Let X~N(2,2) i.e.X is a Gaussian variable with mean=2 and variance=2. Let x>0.
Write P(X>= -x) in terms of the cdf ∅ of the standard Gaussian variable with a positive argument. In other words, your answer be in terms of ∅(g(x)) where g(x) is a function of x which takes only positive values for x>0.

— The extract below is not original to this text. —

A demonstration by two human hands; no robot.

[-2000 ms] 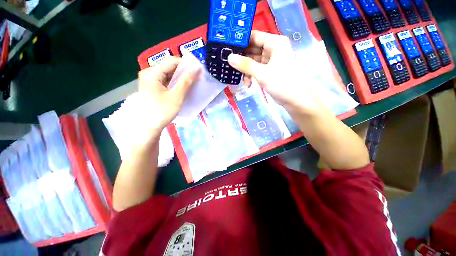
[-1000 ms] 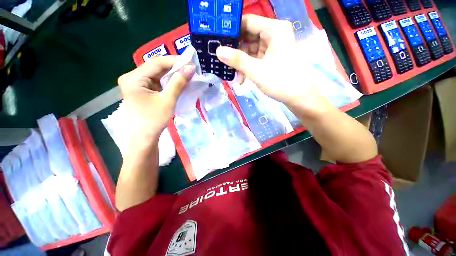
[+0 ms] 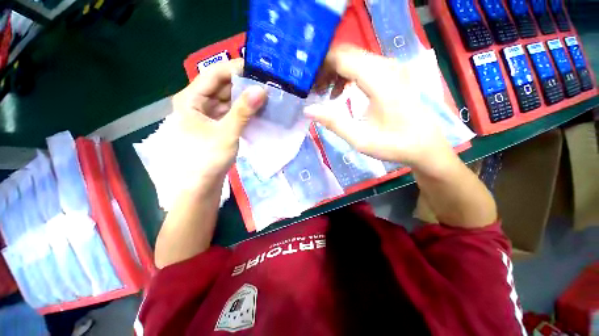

To find the probability P(X ≥ -x), we can express it in terms of the cumulative distribution function (CDF) of the standard Gaussian variable, denoted as Φ(z), where z is a standardized value.
First, let's standardize the variable X using the formula:
Z = (X - μ) / σ
where Z is the standardized variable, X is the original variable, μ is the mean, and σ is the standard deviation.
In our case, X ~ N(2, 2), so μ = 2 and σ = √2. Plugging these values into the formula, we have:
Z = (X - 2) / √2
Next, we need to reframe the expression P(X ≥ -x) in terms of Φ(z). Let's substitute -x into the standardized equation:
Z = (-x - 2) / √2
To reframe it in terms of Φ(z), we need to express z in terms of x. Solving the standardized equation for x, we get:
x = -√2z - 2
Now, substitute this value of x into P(X ≥ -x):
P(X ≥ -x) = P(X ≥ -(-√2z - 2))
Simplifying further, we have:
P(X ≥ -x) = P(X ≥ √2z + 2)
Since X is a Gaussian variable, its CDF can be expressed in terms of Φ(z) as follows:
P(X ≥ √2z + 2) = 1 - Φ(√2z + 2)
Therefore, the probability P(X ≥ -x) in terms of the CDF of the standard Gaussian variable Φ(z) is given by:
P(X ≥ -x) = 1 - Φ(√2z + 2)
Note that the function g(x) mentioned in the question is defined as g(x) = √2z + 2, where z is a standardized value obtained from the original variable X. Since x > 0, we can express √2z + 2 as g(x) = √2z + 2 > 0.
So the final answer is:
P(X ≥ -x) = 1 - Φ(g(x))
where g(x) = √2z + 2, and z is obtained by standardizing X as Z = (X - μ) / σ.